With a combination of innovative and creative design, the Port’s new site will be enhanced by providing a more user-friendly layout, quick informative links, current announcements and more interactive features, such as eNews for registered users.  The web site will also include improved features like aerial overviews of the facilities and current meteorological data.  The Port of Greater Baton Rouge is expected to unveil its new web site this Fall 2009.

 

 

August 18, 2009

Securing a URL with Zend Framework

Filed under: Web Development — Tags: , , , , , — Travis Boudreaux @ 9:14 am

We’ve been making a big push lately to standard a code base for our cms. One of the things I’ve been trying to tackle was an easy way to secure urls without having to make alot of modifications to our code. Here’s a perfect example:

Let’s assume we have a Zend Module for donations in our base, that allows a non-profit organization to accept donations via Authorize.net. Obviously we want the urls for the donations module to be secure. But what if our client also wanted to accept payments for event registrations. Do we want to hardcode certain urls with https://? No. Do we want to duplicate the code we use in php to redirect the donations module to a secure url? No.

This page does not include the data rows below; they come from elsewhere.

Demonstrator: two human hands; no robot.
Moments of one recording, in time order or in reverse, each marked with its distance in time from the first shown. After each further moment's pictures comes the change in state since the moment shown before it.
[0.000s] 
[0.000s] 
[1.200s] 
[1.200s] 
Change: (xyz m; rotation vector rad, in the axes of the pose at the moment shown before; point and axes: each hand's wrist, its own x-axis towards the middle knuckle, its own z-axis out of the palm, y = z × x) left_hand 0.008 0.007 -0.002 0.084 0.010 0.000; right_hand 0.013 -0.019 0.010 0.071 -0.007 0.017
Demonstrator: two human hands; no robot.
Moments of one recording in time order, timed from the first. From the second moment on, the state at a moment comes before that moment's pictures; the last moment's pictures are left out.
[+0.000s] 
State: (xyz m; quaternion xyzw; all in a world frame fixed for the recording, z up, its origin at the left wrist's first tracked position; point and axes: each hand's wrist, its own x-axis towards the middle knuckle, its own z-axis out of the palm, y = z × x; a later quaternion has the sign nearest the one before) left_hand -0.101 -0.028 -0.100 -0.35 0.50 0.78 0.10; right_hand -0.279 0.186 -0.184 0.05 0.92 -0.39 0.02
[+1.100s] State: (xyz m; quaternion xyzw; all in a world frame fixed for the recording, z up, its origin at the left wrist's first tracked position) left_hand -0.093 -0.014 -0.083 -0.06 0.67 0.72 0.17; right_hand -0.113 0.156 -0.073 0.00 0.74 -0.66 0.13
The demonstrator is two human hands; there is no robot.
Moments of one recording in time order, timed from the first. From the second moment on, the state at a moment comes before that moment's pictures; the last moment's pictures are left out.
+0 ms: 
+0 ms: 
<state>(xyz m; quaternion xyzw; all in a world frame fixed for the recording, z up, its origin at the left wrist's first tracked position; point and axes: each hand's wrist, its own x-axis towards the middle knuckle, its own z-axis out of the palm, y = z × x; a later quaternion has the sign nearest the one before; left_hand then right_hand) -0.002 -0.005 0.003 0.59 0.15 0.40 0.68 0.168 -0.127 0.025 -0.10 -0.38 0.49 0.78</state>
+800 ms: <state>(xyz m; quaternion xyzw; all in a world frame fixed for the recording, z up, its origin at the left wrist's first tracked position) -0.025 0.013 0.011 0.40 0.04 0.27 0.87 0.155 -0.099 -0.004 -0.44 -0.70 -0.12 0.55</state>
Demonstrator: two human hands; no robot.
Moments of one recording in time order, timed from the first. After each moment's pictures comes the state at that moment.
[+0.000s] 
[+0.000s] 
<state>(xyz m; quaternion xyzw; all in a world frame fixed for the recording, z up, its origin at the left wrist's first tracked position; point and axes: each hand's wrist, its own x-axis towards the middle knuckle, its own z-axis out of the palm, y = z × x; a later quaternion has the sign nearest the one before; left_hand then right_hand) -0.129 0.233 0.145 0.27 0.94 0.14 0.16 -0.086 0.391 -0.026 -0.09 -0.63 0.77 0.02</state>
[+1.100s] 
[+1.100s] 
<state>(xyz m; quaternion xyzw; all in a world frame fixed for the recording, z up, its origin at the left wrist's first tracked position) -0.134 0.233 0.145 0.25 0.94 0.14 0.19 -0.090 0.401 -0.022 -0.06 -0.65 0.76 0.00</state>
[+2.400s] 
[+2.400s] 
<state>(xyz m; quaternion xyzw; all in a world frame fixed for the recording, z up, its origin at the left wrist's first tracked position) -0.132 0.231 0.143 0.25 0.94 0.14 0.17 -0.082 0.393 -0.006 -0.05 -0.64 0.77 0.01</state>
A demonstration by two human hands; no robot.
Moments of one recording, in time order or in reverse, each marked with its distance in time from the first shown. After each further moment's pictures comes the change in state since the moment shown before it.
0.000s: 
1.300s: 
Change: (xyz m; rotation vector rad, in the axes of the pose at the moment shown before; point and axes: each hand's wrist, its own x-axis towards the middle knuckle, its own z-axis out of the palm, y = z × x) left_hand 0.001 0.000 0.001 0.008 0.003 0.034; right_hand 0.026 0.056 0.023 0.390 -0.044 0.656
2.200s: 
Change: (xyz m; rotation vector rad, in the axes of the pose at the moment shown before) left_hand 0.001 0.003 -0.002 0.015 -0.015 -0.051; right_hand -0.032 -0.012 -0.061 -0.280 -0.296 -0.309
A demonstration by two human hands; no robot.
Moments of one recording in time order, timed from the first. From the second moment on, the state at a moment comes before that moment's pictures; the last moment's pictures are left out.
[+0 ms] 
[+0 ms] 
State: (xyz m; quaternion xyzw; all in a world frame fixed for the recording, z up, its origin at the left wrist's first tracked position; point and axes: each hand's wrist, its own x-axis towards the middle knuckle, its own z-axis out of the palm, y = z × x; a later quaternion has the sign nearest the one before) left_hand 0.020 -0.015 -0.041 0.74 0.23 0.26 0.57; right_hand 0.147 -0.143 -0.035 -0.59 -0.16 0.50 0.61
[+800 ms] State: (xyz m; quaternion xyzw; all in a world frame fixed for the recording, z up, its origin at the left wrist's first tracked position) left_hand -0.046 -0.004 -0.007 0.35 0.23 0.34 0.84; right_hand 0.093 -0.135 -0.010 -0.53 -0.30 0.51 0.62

So what’s the solution? A Custom Controller Plugin and the standard application.ini file in a Zend_Framework Application that allows us to define modules, controllers, and actions to require ssl.

An Example application.ini file

  modules.donations.require_ssl = true
  modules.events.registrations.require_ssl = true

The above example shows a snippet of our configuration file. There are three formats that we will use to enforce ssl :

modules.module_name.require_ssl = true

modules.module_name.controller_name.require_ssl = true

modules.module_name.controller_name.action_name.require_ssl = true

Now for the second part, we’ll load this Controller Plugin, that will check if any combination of module, controller and action require an ssl redirect. If we detect a redirect setting in the application.ini for any combination, we’ll rebuild the url with an https:// prefix, and redirect to that url and exit the execution stack.

Custom SSL Plugin

class Custom_Controller_Plugin_Ssl extends Zend_Controller_Plugin_Abstract {

	/**
	 * Check the application.ini file for security settings.
	 * If the url requires being secured, r ebuild a secure url
	 * and redirect.
	 *
	 * @param Zend_Controller_Request_Abstract $request
	 * @return void
	 * @author Travis Boudreaux
	 */
	public function preDispatch(Zend_Controller_Request_Abstract $request) {

		$shouldSecureUrl = false;

                $options = Zend_Registry::getInstance()->get('options');

		if (APPLICATION_ENVIRONMENT == ENV_PRODUCTION ) {

			//check configuration file for one of three require_ssl directives
			//secure an entire module with modules.module_name.require_ssl = true
			//secure an entire controller with modules.module_name.controller_name.require_ssl = true
			//secure an action with modules.module_name.controller_name.action_name.require_ssl = true
			if ($options['modules'][$request->module]['require_ssl'] ||
					$options['modules'][$request->module][$request->controller]['require_ssl'] ||
					$options['modules'][$request->module][$request->controller][$request->action]['require_ssl'] ){

				$shouldSecureUrl = true;

			}

			if ($shouldSecureUrl)	{

				$this->_secureUrl($request);

			}
		}
	}

	/**
	 * Check the request to see if it is secure.  If it isn't
	 * rebuild a secure url, redirect and exit.
	 *
	 * @param Zend_Controller_Request_Abstract $request
	 * @return void
	 * @author Travis Boudreaux
	 */
	protected function _secureUrl( Zend_Controller_Request_Abstract $request){

		$server = $request->getServer();
                $hostname = $server['HTTP_HOST'];

		if (!$request->isSecure()) {
			//url scheme is not secure so we rebuild url with secureScheme
			$url = Zend_Controller_Request_Http::SCHEME_HTTPS . "://" . $hostname . $request->getPathInfo();

			$redirector = Zend_Controller_Action_HelperBroker::getStaticHelper('redirector');
	  	$redirector->setGoToUrl($url);
	  	$redirector->redirectAndExit();
	  }
	}
}

Hopefully this has been helpful. Feel free to reuse part or all of this code in your application, though we do not take any responsibilities of its use. We’d love to hear your comments and get some feedback.